Searching through a bulk of pdf files

Darkassassin07@lemmy.ca · 2 days ago

Searching through a bulk of pdf files

tofu@lemmy.nocturnal.garden · 2 days ago

The OCR thing is it’s own task but for just searching a string in PDFs, pdfgrep is very good.

pdfgrep -ri CoolNumber69 /path/to/folder

Darkassassin07@lemmy.ca · 2 days ago

That works magnificently. I added -l so it spits out a list of files instead of listing each matching line in each file, then set it up with an alias. Now I can ssh in from my phone and search the whole collection for any string with a single command.

Thanks again!

tofu@lemmy.nocturnal.garden · 2 days ago

Glad to hear that!

Darkassassin07@lemmy.ca · 2 days ago

Interesting; that would be much simpler. I’ll give that a shot in the morning, thanks!
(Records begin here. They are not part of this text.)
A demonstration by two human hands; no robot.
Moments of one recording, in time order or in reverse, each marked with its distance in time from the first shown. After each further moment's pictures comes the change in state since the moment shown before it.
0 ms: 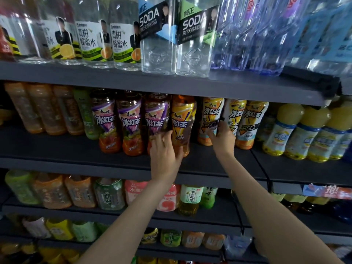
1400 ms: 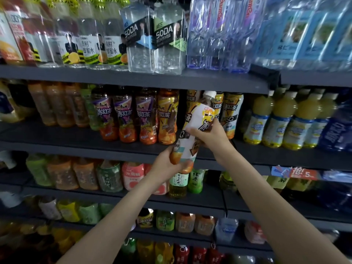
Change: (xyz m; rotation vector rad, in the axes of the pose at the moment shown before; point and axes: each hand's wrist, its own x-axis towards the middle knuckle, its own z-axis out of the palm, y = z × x) left_hand -0.066 0.066 -0.041 -0.671 -0.502 -0.312; right_hand -0.070 -0.024 -0.103 0.518 -0.429 0.095
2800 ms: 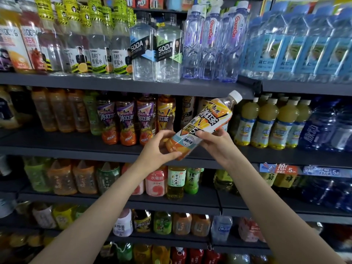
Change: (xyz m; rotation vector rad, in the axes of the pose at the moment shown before) left_hand -0.021 0.033 -0.043 0.119 -0.015 0.331; right_hand -0.043 -0.012 -0.013 0.686 -0.132 0.008
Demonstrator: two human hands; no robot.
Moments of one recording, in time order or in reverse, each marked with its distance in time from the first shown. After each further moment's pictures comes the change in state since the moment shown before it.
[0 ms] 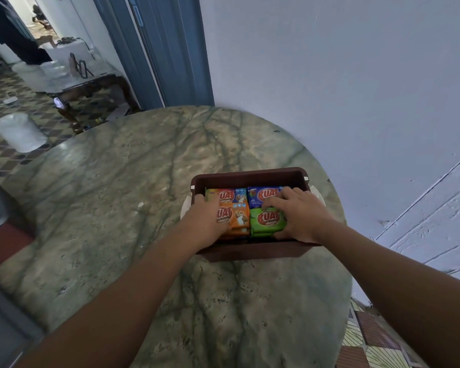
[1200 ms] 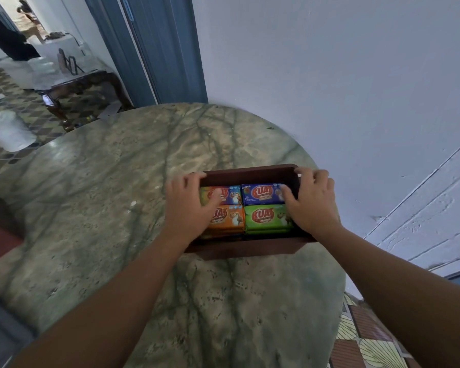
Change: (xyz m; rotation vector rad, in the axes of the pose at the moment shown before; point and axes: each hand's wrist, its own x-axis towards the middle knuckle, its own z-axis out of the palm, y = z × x) left_hand 0.016 -0.016 0.014 -0.241 0.565 0.097; right_hand -0.008 0.002 0.003 0.322 0.475 0.504
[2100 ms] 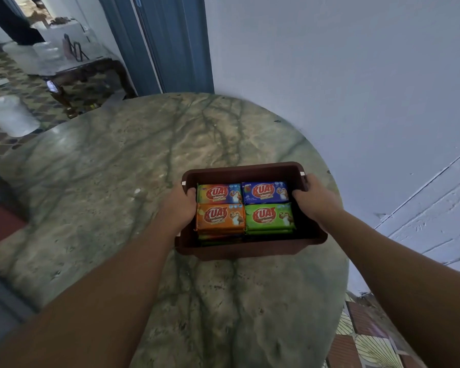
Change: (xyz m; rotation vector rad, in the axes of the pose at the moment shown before) left_hand 0.005 -0.042 0.010 -0.130 -0.281 -0.562; right_hand 0.003 -0.003 -0.001 0.359 -0.339 0.351
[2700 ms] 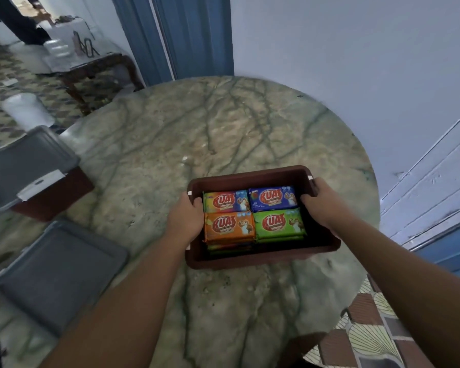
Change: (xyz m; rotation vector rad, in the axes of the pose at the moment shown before) left_hand -0.121 -0.141 -0.088 0.043 -0.022 -0.003; right_hand -0.174 -0.009 0.095 -0.030 0.014 0.016
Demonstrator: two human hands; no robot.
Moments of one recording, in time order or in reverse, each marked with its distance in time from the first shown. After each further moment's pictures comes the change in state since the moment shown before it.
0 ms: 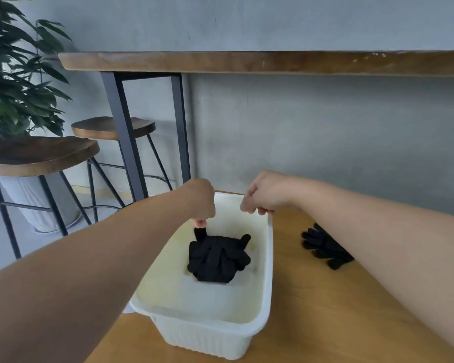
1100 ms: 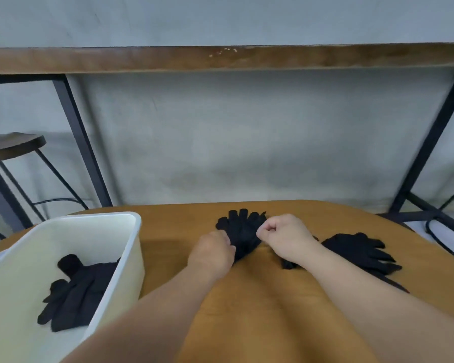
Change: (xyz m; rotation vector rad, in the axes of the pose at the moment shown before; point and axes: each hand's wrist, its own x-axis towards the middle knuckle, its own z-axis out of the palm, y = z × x) left_hand 0.040 0.211 0.169 -0.268 0.185 0.274; right_hand -0.104 0.251 0.001 0.301 0.476 0.329
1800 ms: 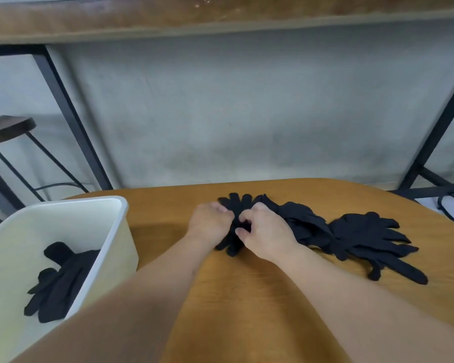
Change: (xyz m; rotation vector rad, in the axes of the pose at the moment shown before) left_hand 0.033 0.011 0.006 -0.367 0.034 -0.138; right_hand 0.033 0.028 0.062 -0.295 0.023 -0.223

hoppolito@mander.xyz · 2 days ago

In case you are already using ripgrep (rg) instead of grep, there is also ripgrep-all (rga) which lets you search through a whole bunch of files like PDFs quickly. And it’s cached, so while the first indexing takes a moment any further search is lightning fast.

It supports a whole truckload of file types (pdf, odt, xlsx, tar.gz, mp4, and so on) but i mostly used it to quickly search through thousands of research papers. Takes around 5 minutes to index everything for my 4000 PDFs on the first run, then it’s smooth sailing for any further searches from there.